The listing below should be printed in full and exactly, apart from its images.
########
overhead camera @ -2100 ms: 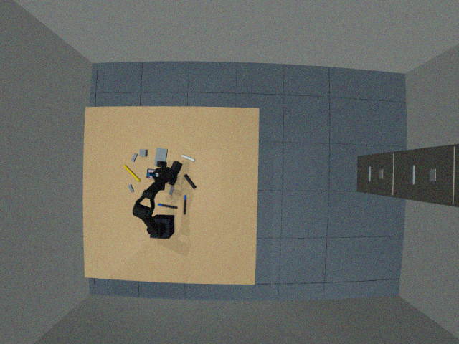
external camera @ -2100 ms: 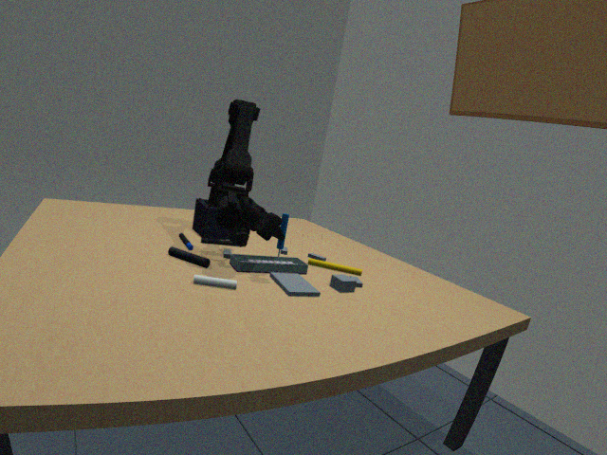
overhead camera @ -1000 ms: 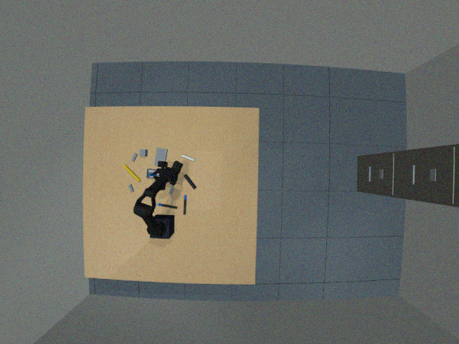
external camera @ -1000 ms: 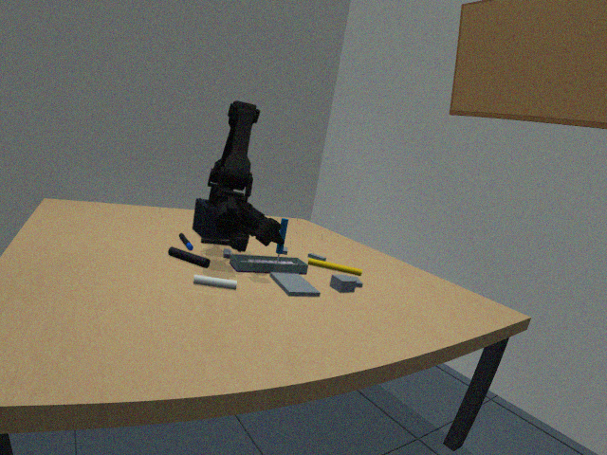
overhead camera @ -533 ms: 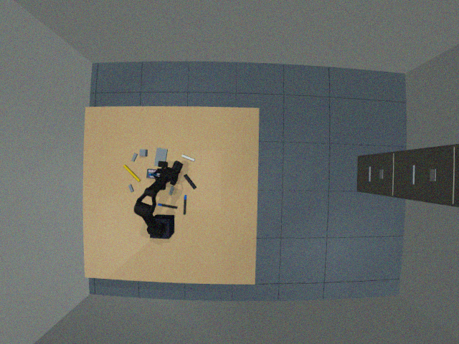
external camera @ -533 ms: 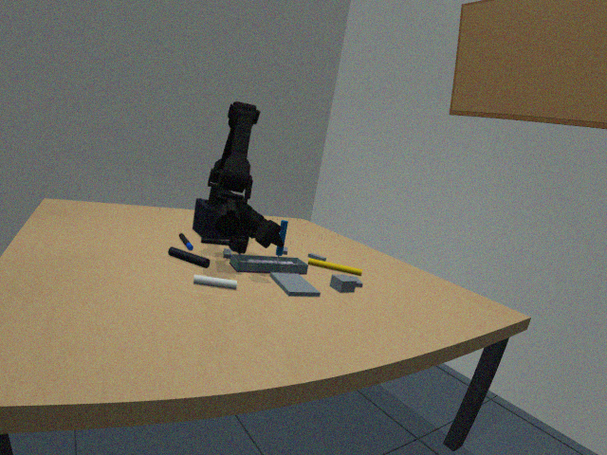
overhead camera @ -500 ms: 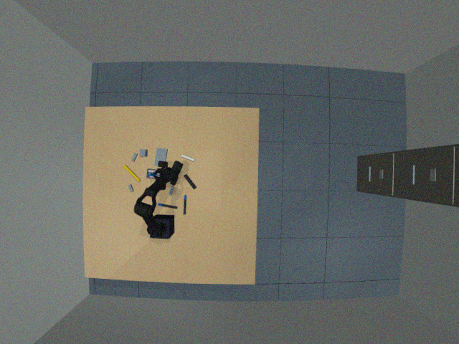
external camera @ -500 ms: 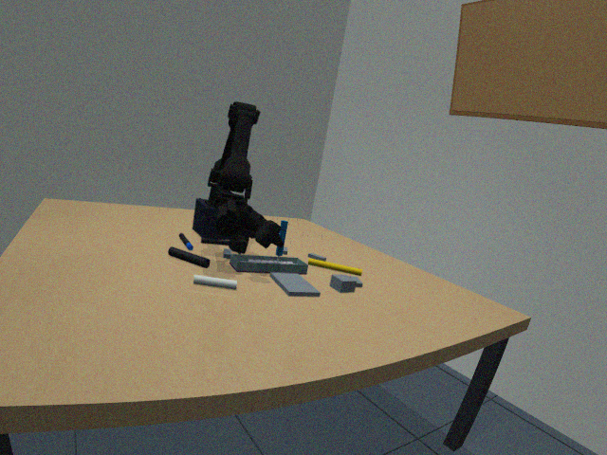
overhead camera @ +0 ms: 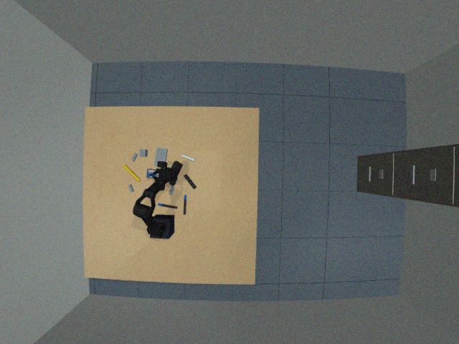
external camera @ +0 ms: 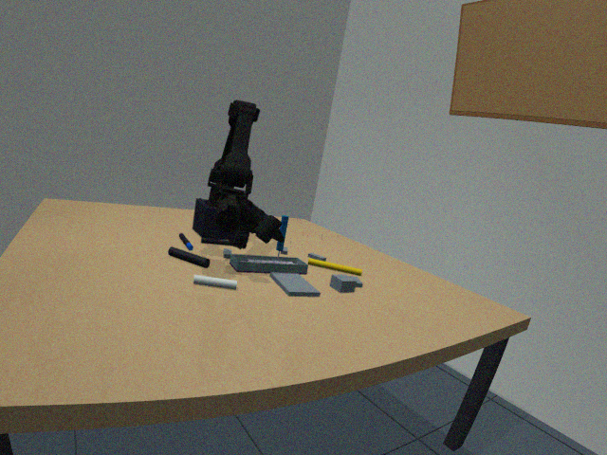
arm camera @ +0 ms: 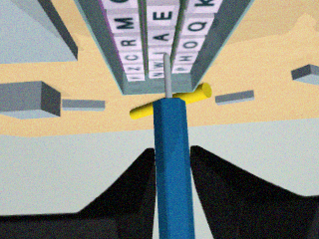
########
*Your response*:
overhead camera @ -2100 ms: 
external camera @ -2100 ms: 
overhead camera @ -1000 ms: 
external camera @ -1000 ms: 
overhead camera @ -533 ms: 
external camera @ -533 ms: 
overhead camera @ -500 ms: 
external camera @ -500 ms: 
overhead camera @ +0 ms: 
external camera @ +0 ms: 
arm camera @ +0 ms: 

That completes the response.